I think it worked alright, with the funny result that cat and dog like faces seem to be around in abundance now.
After waking up and seeing those results I was already pretty happy but wanted to take a last attempt after cleaning up the dataset a bit. I took out the worst pictures which either did’t actually show toys or were too murky to be helpful and let it run once more for 3000 steps — And this time i started from the model I made in v2. Not sure if thats technical correct but basically I added 3000 extra steps with a cleaner dataset on the 12000 steps before.
This is it, less than 24 hours from just having a look at RunwayML to having 3 iterations of a model with some explorations. Pretty happy with it and definitely grateful for tools like it to find its way to creators, designers, artists plus the amazing community that is responsible for sharing those algorithms openly in the first place.
On Runway itself, it takes a bit of clicking around. The whole way it’s structured is quite a bit different from what we might be used to but the interface is sleek and more or less well done. Sometimes a bit too slick maybe. Some mouse-over context info for certain parameters would be nice for the uninitiated and while the latent space exploration is awesome, it also could be easier to browse and save. The amount of possibilities are amazing but frustratingly hard to find something purposefully. And right now it seems to reset to 0 when you leave the page?
In addition, it’s not a cheap thing to play around. The first test is for free, but my second iteration ran at about 50usd. Not cheap. Not sure how it compares to other services in terms of computing cost. This is on top of a monthly subscription fee too.

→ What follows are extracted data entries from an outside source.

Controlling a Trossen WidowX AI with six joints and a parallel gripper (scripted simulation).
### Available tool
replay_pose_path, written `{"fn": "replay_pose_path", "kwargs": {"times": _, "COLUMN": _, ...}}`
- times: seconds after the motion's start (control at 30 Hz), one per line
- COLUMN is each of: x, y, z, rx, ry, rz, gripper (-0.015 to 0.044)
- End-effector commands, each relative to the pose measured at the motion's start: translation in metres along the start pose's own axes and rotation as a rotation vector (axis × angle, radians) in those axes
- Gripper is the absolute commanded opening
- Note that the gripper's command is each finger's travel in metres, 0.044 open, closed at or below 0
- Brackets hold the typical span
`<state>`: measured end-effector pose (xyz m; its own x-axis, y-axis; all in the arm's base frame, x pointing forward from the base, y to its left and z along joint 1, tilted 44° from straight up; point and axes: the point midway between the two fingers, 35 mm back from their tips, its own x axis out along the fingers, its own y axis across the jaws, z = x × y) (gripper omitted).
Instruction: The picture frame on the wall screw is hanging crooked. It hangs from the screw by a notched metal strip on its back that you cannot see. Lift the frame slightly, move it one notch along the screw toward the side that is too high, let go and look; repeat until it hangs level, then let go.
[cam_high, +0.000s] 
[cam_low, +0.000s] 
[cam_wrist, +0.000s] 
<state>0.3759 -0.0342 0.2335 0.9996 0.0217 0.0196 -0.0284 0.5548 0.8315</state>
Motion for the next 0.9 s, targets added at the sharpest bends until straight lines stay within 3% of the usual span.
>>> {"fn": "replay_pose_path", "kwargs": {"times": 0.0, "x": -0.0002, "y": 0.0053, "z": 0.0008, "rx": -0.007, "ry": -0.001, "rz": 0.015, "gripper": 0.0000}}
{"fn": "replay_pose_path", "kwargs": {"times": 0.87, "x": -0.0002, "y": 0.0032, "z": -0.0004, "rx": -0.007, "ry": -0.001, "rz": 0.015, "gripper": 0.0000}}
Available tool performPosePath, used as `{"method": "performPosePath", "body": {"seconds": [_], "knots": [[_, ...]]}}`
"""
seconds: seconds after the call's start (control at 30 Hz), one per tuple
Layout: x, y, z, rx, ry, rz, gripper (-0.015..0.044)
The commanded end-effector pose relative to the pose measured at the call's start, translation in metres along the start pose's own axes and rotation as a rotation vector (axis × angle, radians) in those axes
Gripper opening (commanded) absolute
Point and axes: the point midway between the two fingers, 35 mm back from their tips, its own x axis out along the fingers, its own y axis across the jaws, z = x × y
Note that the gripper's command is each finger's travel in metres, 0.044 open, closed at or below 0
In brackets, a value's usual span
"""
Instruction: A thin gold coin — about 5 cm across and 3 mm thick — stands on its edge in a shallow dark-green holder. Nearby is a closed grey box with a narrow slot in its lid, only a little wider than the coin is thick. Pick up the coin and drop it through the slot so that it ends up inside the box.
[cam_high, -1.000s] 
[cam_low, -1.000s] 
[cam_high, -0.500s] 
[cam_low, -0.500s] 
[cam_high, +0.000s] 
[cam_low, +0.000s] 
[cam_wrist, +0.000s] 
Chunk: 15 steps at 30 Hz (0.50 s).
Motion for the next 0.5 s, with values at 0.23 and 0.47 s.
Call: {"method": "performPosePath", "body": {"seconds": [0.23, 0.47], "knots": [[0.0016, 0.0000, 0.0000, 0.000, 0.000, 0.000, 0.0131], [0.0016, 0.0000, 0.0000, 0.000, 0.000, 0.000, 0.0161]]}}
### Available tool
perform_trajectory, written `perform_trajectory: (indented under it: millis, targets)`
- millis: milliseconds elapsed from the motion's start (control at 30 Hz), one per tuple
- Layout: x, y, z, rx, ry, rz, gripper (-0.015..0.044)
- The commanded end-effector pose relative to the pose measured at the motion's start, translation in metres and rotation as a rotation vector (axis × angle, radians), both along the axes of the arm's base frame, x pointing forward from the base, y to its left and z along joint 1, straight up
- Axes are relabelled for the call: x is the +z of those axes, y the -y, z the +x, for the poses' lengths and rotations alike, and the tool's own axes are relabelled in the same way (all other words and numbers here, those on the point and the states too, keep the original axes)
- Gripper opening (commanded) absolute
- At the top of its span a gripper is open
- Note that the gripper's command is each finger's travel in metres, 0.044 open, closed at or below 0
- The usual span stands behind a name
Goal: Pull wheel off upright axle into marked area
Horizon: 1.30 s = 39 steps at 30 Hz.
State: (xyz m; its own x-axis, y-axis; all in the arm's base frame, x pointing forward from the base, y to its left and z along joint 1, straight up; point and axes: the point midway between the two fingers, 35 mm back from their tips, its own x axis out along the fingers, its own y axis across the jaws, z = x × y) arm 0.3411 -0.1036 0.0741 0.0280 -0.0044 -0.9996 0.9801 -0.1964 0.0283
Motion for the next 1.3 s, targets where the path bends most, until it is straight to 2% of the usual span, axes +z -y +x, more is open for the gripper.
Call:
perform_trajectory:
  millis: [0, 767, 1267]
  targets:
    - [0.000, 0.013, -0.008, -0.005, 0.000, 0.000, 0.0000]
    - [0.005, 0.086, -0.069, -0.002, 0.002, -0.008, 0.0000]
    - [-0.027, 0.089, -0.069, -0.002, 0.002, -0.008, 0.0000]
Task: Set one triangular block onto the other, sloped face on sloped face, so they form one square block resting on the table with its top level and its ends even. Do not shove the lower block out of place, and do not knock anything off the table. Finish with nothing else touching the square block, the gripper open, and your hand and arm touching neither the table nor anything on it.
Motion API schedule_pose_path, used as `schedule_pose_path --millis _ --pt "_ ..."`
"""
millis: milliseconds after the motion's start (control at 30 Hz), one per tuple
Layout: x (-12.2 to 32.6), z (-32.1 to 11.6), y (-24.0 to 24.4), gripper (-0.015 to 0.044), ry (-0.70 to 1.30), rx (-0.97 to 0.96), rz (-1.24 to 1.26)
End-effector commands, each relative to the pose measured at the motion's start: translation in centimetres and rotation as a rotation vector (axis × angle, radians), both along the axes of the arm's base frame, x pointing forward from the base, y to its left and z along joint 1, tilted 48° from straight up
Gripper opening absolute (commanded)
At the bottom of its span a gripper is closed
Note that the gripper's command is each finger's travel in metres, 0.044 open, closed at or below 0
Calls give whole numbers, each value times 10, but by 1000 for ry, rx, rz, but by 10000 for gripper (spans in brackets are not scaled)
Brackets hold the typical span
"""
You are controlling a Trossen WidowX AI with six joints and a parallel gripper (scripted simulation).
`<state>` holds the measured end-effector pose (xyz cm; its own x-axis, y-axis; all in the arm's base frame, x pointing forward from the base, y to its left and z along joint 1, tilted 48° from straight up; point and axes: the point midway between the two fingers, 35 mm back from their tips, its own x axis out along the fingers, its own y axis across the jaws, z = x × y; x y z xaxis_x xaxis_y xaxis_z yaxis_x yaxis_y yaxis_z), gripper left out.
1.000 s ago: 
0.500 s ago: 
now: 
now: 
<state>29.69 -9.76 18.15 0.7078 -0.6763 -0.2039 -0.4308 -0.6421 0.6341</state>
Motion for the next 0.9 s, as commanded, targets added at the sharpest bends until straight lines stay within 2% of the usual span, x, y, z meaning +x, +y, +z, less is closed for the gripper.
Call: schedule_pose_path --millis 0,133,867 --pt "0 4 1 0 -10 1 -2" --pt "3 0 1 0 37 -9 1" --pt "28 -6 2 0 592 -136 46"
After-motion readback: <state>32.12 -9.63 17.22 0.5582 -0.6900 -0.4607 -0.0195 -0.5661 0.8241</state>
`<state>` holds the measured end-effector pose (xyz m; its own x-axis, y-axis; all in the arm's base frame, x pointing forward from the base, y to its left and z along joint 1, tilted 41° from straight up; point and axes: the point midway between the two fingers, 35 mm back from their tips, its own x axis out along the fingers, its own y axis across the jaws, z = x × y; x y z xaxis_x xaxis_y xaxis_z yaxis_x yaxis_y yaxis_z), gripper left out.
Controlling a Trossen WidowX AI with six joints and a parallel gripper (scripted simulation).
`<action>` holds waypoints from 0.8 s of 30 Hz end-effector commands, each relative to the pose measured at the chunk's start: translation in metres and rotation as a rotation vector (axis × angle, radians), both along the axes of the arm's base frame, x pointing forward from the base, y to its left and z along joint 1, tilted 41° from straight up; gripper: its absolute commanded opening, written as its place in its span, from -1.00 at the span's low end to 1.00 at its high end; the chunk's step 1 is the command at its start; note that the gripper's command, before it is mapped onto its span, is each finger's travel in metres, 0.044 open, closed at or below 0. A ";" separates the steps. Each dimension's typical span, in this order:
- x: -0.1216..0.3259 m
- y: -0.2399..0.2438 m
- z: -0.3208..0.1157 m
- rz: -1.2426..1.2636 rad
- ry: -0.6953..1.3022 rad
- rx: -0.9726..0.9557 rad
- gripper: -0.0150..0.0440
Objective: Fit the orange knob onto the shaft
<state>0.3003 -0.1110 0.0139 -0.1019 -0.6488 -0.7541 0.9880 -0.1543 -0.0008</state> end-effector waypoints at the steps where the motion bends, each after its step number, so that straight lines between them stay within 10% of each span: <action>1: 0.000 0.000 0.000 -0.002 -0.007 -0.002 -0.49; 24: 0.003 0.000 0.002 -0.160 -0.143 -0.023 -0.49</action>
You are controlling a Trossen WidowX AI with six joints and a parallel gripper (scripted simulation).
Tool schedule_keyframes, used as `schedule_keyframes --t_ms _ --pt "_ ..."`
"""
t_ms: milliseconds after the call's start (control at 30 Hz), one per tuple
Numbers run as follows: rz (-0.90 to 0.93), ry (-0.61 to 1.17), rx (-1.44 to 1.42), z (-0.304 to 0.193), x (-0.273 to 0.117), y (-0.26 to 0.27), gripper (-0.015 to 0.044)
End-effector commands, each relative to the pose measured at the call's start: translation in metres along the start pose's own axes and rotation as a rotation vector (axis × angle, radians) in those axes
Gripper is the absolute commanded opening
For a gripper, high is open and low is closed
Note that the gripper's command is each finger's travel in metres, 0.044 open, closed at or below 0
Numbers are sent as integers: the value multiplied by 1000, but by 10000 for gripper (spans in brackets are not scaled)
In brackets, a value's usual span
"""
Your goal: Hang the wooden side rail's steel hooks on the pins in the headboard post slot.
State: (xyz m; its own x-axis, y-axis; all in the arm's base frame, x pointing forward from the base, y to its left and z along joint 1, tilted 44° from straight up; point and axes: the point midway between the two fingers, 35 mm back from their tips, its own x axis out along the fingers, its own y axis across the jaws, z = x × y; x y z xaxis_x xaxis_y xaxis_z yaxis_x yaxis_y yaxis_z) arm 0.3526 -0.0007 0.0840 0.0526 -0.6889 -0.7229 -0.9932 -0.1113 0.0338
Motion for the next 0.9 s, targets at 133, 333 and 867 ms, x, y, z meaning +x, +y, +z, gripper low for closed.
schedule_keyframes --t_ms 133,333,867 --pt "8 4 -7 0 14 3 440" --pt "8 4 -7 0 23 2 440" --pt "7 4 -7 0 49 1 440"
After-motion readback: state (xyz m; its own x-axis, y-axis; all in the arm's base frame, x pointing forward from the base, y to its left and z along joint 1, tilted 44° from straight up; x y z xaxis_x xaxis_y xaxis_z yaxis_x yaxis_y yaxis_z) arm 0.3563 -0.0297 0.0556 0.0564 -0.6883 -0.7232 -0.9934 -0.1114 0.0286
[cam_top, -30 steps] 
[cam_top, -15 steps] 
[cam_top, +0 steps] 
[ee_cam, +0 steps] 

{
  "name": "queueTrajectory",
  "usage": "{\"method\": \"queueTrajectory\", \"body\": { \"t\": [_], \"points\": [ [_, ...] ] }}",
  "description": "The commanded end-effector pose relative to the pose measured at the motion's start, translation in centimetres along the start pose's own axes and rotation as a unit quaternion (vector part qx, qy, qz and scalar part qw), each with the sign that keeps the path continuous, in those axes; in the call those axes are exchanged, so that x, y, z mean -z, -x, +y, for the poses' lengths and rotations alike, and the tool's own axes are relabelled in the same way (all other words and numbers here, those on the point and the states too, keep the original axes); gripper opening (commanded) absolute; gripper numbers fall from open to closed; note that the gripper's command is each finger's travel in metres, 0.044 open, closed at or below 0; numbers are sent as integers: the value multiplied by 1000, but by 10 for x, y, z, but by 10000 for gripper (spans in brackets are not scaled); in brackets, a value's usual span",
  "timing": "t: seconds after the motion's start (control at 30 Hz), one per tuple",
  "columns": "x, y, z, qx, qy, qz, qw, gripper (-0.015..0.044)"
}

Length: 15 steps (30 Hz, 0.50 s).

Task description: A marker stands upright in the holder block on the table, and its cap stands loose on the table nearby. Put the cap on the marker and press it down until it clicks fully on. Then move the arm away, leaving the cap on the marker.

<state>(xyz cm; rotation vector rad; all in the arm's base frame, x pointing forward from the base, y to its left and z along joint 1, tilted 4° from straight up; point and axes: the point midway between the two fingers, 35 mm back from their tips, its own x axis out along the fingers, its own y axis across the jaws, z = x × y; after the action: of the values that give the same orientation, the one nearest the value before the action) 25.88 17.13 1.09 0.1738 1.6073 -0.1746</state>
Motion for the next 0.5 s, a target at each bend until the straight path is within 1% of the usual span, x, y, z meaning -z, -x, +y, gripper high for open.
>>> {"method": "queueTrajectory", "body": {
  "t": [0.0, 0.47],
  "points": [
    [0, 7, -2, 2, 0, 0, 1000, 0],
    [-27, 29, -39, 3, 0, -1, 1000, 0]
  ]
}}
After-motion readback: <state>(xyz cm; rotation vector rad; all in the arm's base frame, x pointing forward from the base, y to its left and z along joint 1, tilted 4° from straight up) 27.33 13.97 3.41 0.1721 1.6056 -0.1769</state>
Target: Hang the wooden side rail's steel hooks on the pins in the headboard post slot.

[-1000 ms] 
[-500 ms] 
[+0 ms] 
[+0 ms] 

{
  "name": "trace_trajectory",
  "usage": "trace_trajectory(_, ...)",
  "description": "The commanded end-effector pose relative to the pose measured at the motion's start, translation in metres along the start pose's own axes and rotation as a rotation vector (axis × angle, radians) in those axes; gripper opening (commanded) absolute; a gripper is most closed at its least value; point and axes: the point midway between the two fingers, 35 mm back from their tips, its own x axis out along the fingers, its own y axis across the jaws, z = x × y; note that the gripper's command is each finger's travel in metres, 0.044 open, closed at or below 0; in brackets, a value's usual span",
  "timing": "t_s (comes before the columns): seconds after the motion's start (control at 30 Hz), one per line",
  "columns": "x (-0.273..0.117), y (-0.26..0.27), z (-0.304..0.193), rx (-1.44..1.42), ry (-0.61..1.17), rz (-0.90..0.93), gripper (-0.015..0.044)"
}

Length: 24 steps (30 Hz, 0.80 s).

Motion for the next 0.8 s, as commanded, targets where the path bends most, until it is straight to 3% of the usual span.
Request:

Plus, it’s not as transparent as could be. After the first free test, it told me that I needed to add some “credits”- meaning money to my account. It even told me exactly how much is expected for that length of training. The third time, I expected a little warning about the cost and influence on my balance, but it just started straight away. I guess we are used to eCommerce kind of check out where you expect a final confirmation when you are paying for something.
There are two kinds of cost — 0.005usd per training step and 0.05usd per minute to run a model. Now that second one is where I cant really figure out what is counted and what not. As also there doesnt seem to be a tracking of credit expenses available yet. It seems like the model is only showing me results when I actually am on the page, and scroll around. But in the lower bar it keeps on showing “1 model running” also when I leave it. And the annoying part is that when I leave and come back to that page, it seems to have deleted the cache? Which I supposedly paid for before? I am gonna do some googling now if I am maybe misunderstanding something here. If you know the answer, let me know.
As others have pointed out, RunwayML is currently in Beta. Things keep on changing, so I am sure there will be lots of improvement to this points as well. Overall I was super happy by how smoothly it worked and how it enabled me to get something going in no-time.